◆ Problem statement ◆
Your answer should be the lines below from the one holding "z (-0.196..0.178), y" through the one holding "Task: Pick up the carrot", copied exactly and with nothing else.

Data entries:
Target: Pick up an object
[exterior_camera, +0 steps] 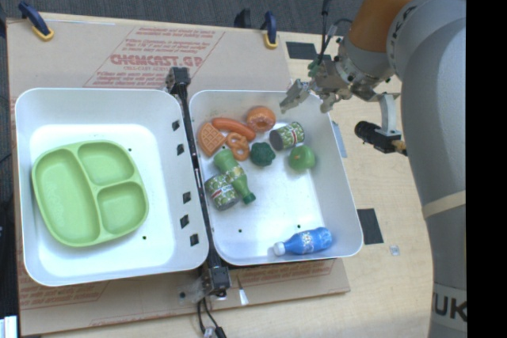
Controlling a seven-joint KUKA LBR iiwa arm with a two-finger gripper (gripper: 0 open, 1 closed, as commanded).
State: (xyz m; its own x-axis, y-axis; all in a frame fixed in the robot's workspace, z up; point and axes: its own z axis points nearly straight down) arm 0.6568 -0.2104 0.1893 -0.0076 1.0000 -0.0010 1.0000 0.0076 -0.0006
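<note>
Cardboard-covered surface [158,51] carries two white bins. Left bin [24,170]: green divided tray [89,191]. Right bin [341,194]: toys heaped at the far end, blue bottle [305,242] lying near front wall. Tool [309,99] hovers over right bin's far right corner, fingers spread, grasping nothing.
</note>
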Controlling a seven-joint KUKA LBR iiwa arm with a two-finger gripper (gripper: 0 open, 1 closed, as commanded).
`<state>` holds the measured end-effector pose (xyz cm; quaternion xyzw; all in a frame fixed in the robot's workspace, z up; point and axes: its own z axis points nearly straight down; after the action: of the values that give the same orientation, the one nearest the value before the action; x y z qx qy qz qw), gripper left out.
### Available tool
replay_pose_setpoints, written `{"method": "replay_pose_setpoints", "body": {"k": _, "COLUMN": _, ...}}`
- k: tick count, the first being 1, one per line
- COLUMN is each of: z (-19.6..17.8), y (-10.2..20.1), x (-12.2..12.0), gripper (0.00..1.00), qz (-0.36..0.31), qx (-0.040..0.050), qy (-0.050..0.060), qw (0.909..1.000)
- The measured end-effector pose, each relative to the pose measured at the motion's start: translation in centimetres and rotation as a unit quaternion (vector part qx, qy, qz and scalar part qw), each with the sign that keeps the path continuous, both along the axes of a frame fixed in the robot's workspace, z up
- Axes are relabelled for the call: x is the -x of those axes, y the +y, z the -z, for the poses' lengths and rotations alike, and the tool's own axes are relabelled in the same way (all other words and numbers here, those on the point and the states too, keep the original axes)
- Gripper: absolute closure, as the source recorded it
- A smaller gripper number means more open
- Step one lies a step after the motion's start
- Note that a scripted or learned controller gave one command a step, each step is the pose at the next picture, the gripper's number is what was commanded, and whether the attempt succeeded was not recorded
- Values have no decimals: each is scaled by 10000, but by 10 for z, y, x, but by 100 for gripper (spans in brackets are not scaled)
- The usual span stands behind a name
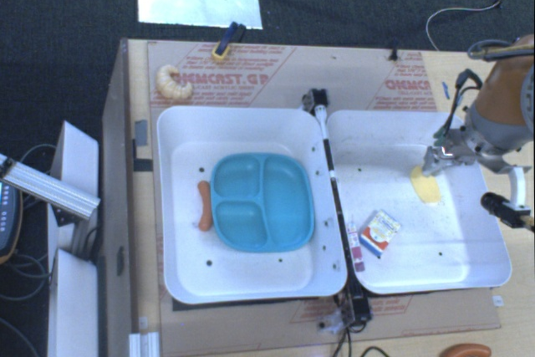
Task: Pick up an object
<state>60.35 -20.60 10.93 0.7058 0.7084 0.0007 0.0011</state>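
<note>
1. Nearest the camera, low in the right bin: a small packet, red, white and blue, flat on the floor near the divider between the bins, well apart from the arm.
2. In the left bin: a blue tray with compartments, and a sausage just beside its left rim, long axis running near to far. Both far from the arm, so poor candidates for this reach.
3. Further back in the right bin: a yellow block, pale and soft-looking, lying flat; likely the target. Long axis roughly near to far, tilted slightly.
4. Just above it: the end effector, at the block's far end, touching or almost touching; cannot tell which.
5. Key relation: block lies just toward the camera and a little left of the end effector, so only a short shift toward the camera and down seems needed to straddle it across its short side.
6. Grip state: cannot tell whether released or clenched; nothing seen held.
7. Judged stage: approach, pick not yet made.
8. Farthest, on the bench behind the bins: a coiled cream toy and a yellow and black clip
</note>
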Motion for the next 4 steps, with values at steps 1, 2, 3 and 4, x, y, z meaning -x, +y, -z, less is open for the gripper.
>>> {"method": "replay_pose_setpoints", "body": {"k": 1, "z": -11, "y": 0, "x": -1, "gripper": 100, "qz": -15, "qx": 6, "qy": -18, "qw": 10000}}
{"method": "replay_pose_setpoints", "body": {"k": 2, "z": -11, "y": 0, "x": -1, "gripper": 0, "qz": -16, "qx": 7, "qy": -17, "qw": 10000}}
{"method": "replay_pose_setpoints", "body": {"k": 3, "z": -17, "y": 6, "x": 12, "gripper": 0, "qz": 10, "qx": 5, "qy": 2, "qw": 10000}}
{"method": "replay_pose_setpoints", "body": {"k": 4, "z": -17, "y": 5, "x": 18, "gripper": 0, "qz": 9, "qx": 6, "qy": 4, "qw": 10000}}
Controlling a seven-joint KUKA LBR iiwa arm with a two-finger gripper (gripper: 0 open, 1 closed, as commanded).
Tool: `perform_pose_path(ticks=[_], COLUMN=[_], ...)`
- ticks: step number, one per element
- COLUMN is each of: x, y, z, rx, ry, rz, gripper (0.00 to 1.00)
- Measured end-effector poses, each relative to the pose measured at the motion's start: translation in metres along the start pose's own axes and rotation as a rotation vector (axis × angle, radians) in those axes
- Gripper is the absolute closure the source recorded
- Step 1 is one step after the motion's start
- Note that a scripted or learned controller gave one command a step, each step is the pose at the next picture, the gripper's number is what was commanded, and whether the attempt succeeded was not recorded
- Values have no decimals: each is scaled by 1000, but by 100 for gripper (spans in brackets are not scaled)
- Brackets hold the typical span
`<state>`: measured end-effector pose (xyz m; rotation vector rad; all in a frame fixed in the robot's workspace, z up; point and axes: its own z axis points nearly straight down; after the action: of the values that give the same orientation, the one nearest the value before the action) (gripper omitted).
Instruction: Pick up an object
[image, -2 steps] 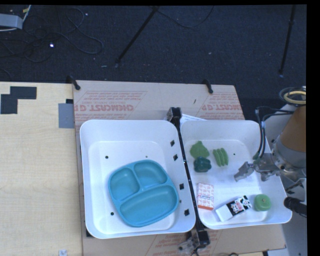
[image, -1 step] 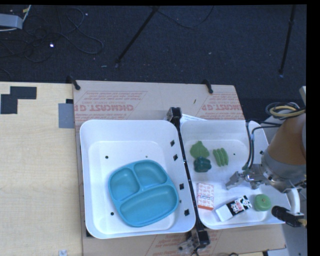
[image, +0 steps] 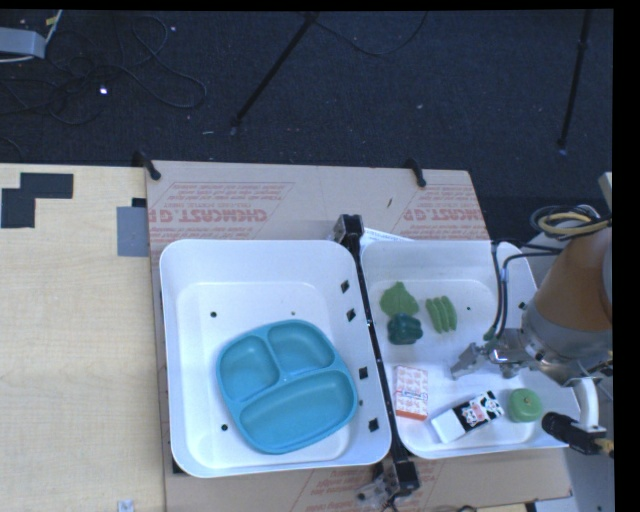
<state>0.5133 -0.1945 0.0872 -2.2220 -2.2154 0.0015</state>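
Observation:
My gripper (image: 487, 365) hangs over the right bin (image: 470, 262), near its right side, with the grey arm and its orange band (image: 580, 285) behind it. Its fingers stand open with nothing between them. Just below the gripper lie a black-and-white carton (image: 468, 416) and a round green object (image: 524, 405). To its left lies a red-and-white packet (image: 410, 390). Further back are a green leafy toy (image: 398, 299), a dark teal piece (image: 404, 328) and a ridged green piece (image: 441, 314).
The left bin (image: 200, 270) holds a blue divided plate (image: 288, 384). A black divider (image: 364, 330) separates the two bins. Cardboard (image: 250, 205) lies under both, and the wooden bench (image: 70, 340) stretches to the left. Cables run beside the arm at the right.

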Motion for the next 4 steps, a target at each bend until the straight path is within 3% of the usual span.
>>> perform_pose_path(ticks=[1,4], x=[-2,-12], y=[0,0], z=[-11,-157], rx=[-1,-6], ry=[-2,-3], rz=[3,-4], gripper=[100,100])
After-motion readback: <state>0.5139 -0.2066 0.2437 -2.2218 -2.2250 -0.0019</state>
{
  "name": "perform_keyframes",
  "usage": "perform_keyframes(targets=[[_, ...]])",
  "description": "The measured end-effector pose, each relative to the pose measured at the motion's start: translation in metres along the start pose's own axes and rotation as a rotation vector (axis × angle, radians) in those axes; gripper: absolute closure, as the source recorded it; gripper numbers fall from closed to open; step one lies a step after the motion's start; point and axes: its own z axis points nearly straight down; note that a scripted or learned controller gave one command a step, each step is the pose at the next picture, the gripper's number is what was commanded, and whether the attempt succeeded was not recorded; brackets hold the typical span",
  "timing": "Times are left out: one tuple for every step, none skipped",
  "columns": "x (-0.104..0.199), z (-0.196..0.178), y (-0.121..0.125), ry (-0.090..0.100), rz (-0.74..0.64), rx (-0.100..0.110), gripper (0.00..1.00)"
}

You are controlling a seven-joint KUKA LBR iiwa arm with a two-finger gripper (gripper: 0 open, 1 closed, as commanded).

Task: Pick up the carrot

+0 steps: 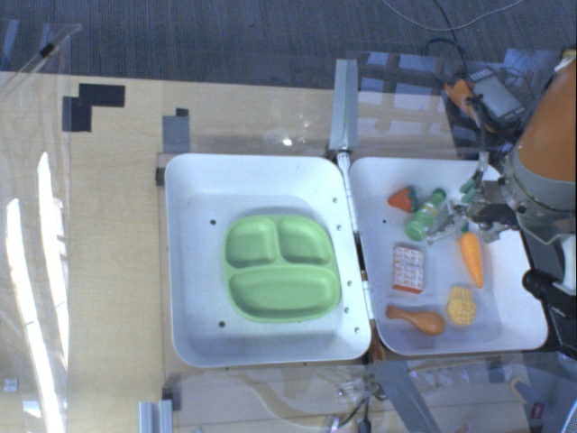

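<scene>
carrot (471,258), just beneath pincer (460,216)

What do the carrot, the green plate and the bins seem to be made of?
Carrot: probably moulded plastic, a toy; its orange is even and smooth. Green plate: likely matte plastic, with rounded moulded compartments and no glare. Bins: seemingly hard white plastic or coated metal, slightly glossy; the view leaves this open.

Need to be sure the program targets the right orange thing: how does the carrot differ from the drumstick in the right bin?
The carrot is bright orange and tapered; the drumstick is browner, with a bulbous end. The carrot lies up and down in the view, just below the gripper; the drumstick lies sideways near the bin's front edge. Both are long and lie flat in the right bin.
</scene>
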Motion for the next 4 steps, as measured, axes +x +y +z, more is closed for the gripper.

◆ Expected answer ◆
  "columns": "x (-0.104..0.199), z (-0.196..0.178), y (-0.121..0.125), ry (-0.090..0.100), rz (-0.74..0.64), rx (-0.100..0.110), gripper (0.00..1.00)"
}

You are controlling a seven-joint KUKA LBR iiwa arm with a two-finger gripper (gripper: 0 open, 1 closed, as commanded).

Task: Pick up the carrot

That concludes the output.